- Work request -
Copy each line of the listing where the word "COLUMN" can be found.

- Provided material -
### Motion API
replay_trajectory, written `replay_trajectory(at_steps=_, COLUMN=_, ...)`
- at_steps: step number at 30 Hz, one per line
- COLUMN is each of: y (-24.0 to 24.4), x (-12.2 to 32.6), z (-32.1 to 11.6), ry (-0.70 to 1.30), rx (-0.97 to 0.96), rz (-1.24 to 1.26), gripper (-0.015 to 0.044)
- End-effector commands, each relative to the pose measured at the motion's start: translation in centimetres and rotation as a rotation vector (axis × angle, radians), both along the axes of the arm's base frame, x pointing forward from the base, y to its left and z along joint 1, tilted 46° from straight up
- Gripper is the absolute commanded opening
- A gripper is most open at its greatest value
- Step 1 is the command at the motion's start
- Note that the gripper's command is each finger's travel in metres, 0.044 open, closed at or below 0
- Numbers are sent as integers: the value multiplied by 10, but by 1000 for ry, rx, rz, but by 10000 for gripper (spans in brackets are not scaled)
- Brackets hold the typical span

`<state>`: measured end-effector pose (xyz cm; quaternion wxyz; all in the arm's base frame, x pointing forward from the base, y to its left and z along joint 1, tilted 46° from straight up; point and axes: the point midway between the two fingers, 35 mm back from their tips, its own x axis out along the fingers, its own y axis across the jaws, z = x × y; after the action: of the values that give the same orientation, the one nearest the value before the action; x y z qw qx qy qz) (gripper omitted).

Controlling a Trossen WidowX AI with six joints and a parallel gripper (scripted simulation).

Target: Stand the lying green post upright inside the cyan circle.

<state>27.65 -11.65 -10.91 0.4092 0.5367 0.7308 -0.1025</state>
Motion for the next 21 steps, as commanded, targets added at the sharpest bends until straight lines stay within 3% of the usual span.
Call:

- Exercise result -
replay_trajectory, written `replay_trajectory(at_steps=_, COLUMN=_, ...)`
- COLUMN is each of: y (-24.0 to 24.4), x (-12.2 to 32.6), z (-32.1 to 11.6), ry (-0.70 to 1.30), rx (-0.97 to 0.96), rz (-1.24 to 1.26), gripper (-0.015 to 0.044)

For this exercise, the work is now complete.